If a line below contains "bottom", count it; then state how many such lines there are, and nothing else.

+ + +

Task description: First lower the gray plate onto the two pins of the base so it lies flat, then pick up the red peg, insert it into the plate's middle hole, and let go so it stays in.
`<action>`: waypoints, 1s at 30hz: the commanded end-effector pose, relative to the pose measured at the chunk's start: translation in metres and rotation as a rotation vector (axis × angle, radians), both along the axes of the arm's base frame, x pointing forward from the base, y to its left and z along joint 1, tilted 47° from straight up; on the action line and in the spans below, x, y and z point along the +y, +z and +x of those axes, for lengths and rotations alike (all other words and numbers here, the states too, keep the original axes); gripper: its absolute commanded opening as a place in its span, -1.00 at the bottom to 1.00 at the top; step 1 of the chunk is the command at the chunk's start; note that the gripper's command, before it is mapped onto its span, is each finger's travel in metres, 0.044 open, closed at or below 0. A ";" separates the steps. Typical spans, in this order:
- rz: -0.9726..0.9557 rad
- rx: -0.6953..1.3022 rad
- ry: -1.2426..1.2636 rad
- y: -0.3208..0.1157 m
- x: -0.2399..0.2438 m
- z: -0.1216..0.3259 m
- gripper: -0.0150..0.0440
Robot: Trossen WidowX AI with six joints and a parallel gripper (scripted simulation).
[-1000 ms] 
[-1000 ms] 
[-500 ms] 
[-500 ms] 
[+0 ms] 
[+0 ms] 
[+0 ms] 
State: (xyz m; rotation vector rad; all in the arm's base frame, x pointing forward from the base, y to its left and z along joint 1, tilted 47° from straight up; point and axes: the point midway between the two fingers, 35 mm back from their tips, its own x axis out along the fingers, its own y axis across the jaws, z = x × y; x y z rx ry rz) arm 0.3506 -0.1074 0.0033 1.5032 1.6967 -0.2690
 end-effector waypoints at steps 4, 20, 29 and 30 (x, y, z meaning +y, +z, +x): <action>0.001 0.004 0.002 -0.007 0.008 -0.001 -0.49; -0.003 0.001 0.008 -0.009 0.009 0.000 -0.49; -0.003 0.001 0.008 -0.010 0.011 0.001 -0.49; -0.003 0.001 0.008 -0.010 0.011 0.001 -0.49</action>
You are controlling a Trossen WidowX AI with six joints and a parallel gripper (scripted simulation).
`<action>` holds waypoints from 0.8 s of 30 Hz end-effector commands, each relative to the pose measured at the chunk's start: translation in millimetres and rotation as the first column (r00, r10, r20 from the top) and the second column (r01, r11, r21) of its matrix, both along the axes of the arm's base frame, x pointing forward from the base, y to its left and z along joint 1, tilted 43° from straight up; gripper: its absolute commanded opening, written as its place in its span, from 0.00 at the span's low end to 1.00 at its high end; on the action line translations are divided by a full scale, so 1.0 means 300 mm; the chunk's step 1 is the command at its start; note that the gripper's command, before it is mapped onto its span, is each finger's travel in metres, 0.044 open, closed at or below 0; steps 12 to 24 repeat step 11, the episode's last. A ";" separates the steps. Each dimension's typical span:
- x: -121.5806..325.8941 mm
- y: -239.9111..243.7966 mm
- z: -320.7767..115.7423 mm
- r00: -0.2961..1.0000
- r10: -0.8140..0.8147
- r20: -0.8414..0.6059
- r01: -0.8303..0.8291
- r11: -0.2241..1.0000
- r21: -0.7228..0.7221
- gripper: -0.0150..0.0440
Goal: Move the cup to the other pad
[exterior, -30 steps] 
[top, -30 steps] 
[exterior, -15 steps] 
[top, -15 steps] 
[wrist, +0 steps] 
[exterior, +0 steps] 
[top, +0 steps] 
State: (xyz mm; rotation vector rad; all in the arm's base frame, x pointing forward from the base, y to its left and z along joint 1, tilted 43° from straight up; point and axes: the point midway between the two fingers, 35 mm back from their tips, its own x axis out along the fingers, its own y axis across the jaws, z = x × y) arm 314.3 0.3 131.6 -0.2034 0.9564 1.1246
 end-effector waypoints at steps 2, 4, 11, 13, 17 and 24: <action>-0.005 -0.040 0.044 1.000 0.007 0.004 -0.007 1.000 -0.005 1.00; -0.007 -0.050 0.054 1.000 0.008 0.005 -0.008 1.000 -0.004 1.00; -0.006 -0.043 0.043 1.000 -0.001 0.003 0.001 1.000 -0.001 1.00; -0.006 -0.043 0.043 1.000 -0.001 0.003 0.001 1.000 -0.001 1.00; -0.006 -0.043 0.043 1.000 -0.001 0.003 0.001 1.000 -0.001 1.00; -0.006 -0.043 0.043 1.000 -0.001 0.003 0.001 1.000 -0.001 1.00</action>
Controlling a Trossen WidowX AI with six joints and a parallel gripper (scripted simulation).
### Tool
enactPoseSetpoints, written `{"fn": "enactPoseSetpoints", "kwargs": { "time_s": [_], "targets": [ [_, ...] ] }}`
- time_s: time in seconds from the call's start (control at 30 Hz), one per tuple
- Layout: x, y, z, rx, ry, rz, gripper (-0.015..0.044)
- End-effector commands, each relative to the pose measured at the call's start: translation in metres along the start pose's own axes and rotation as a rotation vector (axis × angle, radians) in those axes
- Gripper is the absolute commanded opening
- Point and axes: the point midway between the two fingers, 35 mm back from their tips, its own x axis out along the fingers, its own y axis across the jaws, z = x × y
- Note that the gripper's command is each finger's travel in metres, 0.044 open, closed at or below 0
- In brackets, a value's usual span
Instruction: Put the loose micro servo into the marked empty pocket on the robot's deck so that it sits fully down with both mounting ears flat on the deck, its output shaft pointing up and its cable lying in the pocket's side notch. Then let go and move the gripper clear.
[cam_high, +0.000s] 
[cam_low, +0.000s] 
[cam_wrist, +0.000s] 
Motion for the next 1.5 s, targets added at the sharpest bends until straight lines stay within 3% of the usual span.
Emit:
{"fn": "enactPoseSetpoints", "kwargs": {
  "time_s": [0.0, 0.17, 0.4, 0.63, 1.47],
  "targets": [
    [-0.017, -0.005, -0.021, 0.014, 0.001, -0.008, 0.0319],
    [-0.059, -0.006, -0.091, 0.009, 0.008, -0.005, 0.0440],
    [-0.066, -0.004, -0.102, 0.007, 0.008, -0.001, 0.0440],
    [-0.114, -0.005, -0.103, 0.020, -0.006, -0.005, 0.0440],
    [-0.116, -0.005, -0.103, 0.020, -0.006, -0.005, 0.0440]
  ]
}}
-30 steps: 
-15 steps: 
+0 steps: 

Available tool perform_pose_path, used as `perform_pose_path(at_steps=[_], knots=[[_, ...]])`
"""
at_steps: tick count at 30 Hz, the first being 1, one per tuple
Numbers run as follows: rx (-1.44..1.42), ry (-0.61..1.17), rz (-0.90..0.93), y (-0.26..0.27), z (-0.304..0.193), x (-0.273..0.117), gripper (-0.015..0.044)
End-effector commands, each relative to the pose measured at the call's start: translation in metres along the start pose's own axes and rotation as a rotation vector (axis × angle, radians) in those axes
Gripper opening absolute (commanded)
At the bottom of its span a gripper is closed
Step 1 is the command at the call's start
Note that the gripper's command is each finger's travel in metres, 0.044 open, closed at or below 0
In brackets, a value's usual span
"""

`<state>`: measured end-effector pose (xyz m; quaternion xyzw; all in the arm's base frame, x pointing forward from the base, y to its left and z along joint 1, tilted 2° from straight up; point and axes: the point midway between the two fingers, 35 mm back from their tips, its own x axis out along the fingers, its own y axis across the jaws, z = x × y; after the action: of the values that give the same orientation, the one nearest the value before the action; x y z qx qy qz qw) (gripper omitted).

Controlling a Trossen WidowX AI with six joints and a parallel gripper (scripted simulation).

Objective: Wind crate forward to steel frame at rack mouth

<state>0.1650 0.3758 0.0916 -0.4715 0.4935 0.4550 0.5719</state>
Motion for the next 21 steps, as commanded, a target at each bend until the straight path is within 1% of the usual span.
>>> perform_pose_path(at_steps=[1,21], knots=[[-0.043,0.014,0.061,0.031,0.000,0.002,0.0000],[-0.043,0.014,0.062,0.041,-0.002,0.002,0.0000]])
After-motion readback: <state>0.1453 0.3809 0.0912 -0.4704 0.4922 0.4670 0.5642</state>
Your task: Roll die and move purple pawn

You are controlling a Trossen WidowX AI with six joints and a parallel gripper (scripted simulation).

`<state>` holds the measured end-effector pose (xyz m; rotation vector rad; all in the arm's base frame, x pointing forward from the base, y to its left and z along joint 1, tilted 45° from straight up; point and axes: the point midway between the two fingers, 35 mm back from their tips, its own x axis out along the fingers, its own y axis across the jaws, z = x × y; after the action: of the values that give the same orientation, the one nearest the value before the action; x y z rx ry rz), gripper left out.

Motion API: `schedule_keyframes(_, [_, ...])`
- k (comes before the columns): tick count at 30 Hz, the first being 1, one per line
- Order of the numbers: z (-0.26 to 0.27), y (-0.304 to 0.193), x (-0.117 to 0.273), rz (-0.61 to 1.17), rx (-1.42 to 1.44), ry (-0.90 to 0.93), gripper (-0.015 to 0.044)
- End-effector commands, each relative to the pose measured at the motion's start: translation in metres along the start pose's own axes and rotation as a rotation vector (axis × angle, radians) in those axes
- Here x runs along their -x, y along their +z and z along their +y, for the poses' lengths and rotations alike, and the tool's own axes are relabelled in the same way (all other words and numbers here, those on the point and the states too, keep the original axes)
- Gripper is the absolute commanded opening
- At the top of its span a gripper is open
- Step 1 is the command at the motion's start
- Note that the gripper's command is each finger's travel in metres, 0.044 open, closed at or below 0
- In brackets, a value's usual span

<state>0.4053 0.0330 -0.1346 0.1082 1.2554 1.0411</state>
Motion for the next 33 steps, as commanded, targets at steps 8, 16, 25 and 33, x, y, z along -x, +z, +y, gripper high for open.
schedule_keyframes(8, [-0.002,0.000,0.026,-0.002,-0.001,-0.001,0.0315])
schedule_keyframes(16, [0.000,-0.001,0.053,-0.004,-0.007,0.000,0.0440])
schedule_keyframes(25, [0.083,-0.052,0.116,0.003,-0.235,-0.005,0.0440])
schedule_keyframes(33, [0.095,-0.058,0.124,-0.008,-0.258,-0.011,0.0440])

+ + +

- _Exercise result_:
2